Top of AVAILABLE DATA
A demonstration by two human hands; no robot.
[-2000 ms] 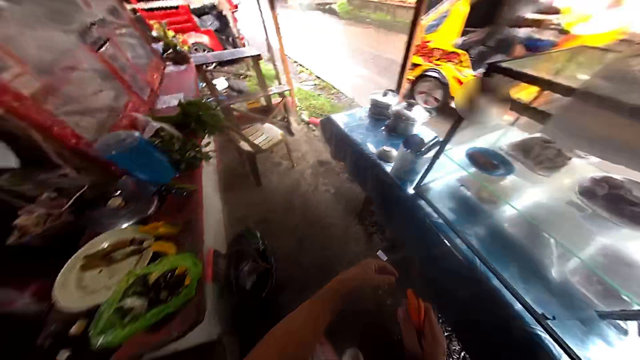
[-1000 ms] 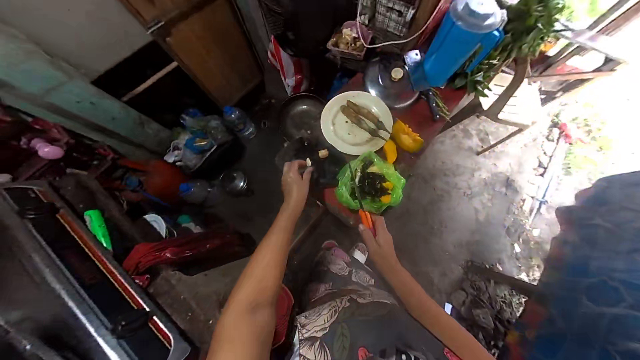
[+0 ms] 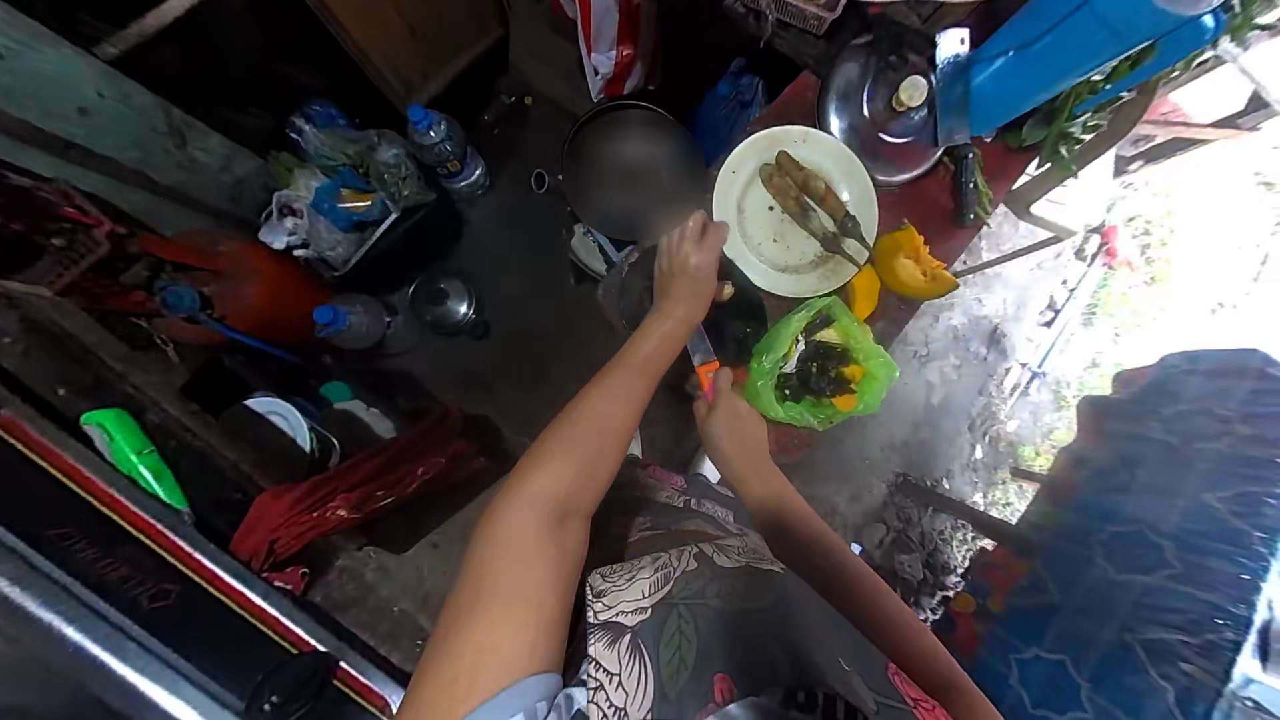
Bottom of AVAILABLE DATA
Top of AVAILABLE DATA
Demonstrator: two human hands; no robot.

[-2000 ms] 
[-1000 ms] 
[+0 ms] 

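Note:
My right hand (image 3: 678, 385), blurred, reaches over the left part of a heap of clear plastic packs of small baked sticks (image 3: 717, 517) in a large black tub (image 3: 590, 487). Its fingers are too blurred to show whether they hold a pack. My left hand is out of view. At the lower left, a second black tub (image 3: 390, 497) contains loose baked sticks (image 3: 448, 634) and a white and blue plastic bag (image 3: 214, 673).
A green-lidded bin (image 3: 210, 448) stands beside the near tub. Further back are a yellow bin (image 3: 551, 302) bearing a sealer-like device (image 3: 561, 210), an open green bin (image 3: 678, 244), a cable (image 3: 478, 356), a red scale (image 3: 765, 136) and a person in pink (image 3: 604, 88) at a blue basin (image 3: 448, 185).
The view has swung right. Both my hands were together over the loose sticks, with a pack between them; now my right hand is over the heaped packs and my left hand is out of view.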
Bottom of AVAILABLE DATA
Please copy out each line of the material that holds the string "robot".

WRITTEN REPLY
A demonstration by two human hands; no robot.
Demonstrator: two human hands; no robot.

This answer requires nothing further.